HOW TO WITHDRAW CONSENT AND OBJECT TO PROCESSING
Where we are processing your data and needed to ask your permission to do so, you are able to withdraw your consent at any time. If you wish to stop receiving our marketing emails you can do so, by clicking on the “unsubscribe” link at the bottom or the email or by contacting us. You should also contact us, if you wish to raise concerns about the way we are processing your data or would like to raise an objection to the processing.
KEEPING YOUR DATA UP TO DATE
It is important that any of your data that we process is kept up to date. We will from time to time ask you to verify your contact details but if you wish to update any information we hold about you, please contact us with your updated details.
ERASURE OF YOUR DATA (THE “RIGHT TO BE FORGOTTEN”)
Under some circumstances you may request us to delete your data from our systems. Where this is possible (e.g. we don’t have any legal purpose for continuing to process your data) we will erase it from our systems.
PORTABILITY
Your right to portability allows you to request a machine-readable format of the data you supplied to us and associated service logs (where we store them).
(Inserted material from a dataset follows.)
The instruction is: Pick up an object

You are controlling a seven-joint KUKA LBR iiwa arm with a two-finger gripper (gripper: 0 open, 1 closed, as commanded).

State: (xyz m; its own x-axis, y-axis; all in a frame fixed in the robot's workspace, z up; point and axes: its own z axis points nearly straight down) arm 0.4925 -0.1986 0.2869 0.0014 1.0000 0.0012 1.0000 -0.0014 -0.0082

DISCLOSURE OF PERSONAL INFORMATION
We will not disclose personal data to any third parties unless it is lawful for us to do so, or if it is required by law or if you provide us with permission to do so. However, when we investigate a complaint, for example, we will need to share personal information with the organisation concerned and with other relevant bodies.
CHILDREN’S ONLINE PRIVACY PROTECTION
Merriman Solicitors will retain information of children under the age of 13 in connection with Childcare & Criminal Matters, if it is in the interests of freedom & justice to do so. This information will be retained in accordance with SRA & Law Society Guidelines. Should it be necessary to seek consent from the child (under 13) then we will also seek consent from the parent or guardian where it is possible for us to do so.